- Task details -
The answer must be every line of the records below that contains the word "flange".

- Records for the task -
--------------------
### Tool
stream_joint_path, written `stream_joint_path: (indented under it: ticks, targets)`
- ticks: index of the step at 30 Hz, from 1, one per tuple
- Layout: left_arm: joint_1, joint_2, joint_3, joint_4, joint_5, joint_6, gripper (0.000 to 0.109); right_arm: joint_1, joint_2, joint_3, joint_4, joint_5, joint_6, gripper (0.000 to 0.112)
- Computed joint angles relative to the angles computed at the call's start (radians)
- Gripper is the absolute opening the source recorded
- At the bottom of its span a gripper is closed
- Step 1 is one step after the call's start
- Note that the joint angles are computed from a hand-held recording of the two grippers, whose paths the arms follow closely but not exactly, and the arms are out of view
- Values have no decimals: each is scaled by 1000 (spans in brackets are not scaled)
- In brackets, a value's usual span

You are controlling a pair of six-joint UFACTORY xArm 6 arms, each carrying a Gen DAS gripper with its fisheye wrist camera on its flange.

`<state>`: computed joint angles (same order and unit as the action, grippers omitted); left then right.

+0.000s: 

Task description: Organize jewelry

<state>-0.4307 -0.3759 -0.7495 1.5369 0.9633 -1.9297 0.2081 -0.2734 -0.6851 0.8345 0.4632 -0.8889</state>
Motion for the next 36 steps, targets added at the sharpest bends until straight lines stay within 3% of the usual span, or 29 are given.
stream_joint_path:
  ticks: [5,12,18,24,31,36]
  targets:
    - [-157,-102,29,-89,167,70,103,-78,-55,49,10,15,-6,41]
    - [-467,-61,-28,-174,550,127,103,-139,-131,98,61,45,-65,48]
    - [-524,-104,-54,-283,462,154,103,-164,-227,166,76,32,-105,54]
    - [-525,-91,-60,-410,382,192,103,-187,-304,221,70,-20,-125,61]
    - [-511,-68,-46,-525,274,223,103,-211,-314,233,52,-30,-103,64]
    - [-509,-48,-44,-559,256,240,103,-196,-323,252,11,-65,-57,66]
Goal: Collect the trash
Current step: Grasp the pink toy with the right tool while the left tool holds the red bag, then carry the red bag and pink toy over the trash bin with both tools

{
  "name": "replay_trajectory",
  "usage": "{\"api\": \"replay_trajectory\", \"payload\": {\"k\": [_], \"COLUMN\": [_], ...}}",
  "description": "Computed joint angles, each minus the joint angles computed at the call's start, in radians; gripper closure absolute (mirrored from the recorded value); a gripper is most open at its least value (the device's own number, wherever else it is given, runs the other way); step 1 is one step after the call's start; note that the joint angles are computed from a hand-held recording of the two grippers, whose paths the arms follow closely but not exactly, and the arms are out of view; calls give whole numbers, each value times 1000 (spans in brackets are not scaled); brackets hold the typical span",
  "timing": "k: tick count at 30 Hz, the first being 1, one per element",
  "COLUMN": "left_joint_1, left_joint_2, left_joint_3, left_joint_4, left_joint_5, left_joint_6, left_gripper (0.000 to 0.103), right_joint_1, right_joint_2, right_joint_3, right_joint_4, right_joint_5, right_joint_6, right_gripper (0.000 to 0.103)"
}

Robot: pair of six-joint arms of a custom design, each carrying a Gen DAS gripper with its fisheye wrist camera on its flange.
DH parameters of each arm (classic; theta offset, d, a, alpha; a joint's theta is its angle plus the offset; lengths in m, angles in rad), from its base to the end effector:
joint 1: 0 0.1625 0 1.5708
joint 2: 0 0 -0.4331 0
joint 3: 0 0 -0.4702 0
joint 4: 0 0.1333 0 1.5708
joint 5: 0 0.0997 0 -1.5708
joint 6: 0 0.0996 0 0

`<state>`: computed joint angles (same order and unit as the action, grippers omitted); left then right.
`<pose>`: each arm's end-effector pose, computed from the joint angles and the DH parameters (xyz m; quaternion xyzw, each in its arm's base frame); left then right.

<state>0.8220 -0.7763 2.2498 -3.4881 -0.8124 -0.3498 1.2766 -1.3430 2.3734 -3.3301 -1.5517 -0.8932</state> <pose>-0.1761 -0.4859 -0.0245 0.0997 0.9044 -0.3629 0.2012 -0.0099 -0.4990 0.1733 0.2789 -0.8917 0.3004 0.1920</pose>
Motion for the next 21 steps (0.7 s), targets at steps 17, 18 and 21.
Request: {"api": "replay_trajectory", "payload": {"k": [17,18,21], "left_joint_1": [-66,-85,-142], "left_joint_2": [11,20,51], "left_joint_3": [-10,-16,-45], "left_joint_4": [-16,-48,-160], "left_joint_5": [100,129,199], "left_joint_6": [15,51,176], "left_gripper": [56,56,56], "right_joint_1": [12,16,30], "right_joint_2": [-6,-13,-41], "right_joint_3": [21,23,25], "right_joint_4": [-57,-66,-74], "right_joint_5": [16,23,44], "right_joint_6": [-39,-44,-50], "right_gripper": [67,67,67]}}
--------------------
- Task output -
You are controlling a pair of six-joint UFACTORY xArm 6 arms, each carrying a Gen DAS gripper with its fisheye wrist camera on its flange.
Robot: pair of six-joint arms of a custom design, each carrying a Gen DAS gripper with its fisheye wrist camera on its flange.

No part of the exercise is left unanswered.